▸ **Data**
-*-*-
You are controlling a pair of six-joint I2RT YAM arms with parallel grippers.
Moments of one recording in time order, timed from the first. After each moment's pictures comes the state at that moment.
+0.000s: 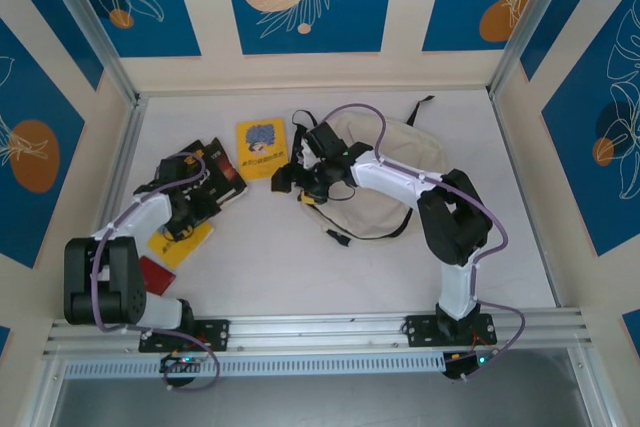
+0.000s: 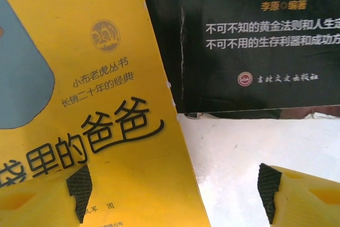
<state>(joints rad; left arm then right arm) 0.02 1.41 0.77 -0.63 0.07 -0.59 0.70 1.91 1.44 -0.50 -0.52 0.79</state>
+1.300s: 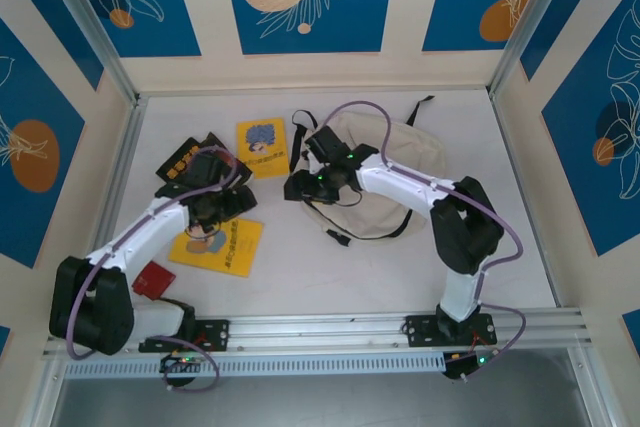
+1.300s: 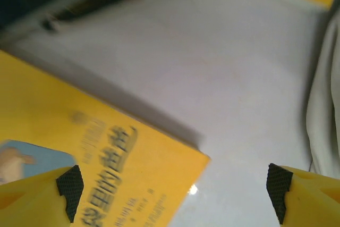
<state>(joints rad) -0.25 1.27 0.83 -0.66 0.10 -0.73 0.75 1.85 1.43 -0.62 -0.35 0.66</state>
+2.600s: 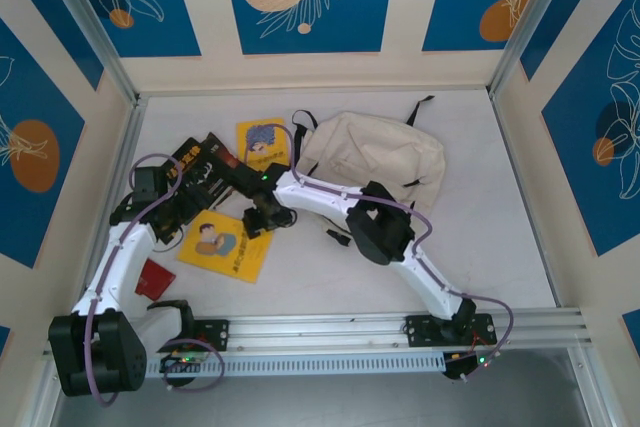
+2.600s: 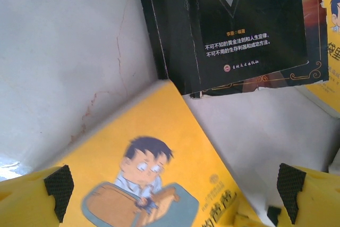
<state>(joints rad) 0.08 1.05 0.73 -0.70 0.12 -0.67 1.01 2.34 1.97 -1.04 -0.06 0.56</state>
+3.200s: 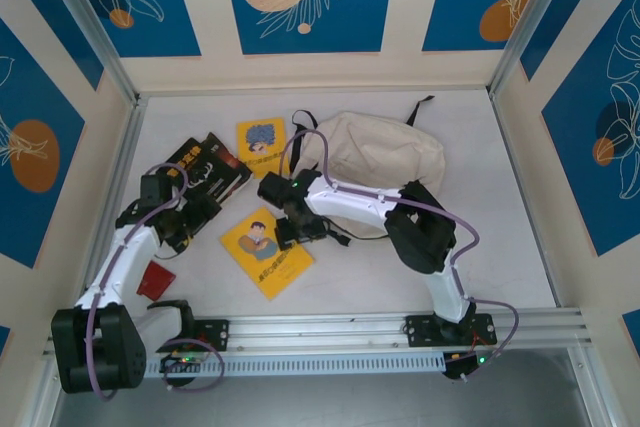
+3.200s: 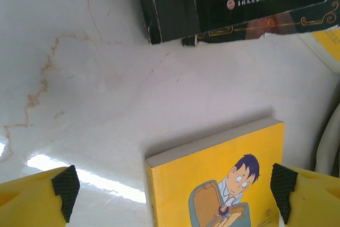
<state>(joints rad) 0.07 1.07 0.65 -0.68 0.28 -0.67 0.99 2.05 1.62 -1.04 -0.07 0.65</state>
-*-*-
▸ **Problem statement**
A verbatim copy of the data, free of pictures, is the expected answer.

▸ **Completed exercise**
You are controlling a pair of six-joint I2RT YAM arms with parallel grippers.
Moments of one recording in time order, timed from the first. After each moment's pictures comes the state at that moment.
+0.000s: 
+0.000s: 
<state>(joints rad; left arm then right arm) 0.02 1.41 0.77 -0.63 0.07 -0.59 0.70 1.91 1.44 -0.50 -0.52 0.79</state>
+1.300s: 
+1.300s: 
<state>(joints rad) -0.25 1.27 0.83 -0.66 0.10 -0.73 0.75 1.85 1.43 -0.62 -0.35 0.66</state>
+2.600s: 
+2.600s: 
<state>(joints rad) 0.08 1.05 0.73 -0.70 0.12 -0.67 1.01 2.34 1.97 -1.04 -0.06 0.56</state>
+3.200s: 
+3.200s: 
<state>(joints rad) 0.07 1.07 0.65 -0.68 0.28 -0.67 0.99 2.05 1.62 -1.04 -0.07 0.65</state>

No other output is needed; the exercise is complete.